>>>>>
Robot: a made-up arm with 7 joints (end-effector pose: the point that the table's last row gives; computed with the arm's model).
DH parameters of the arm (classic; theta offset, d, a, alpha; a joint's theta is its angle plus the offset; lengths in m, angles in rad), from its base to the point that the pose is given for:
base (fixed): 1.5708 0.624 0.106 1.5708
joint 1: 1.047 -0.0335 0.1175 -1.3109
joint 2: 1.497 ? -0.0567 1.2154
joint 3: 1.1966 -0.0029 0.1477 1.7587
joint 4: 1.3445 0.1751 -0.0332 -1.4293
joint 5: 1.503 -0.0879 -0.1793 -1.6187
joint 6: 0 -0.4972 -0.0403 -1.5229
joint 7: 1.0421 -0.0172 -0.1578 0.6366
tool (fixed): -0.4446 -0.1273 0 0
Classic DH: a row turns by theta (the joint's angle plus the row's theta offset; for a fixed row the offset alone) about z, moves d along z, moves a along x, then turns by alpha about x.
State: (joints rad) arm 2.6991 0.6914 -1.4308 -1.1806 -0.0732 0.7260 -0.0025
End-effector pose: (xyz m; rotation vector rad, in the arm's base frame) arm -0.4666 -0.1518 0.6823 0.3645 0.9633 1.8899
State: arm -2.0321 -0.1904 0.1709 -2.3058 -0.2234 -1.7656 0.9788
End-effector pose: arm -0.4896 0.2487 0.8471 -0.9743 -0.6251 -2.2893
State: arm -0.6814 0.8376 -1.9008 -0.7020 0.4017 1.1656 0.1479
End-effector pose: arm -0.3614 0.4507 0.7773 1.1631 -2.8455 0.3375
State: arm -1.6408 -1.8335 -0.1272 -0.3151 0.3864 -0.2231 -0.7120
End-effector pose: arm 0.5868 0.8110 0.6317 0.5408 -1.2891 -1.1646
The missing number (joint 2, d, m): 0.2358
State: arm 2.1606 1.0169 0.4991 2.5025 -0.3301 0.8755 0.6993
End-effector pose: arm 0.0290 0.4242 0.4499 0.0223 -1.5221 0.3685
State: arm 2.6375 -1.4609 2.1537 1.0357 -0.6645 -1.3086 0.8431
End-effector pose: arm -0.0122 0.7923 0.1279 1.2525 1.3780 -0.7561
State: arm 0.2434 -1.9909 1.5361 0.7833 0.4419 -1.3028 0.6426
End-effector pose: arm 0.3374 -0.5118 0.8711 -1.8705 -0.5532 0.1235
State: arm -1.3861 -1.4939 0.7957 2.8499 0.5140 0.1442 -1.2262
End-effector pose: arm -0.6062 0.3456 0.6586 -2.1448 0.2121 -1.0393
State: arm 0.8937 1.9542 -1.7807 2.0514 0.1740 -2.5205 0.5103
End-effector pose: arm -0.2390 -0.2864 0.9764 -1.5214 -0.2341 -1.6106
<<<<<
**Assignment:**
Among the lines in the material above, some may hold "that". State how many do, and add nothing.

**Written response:**
2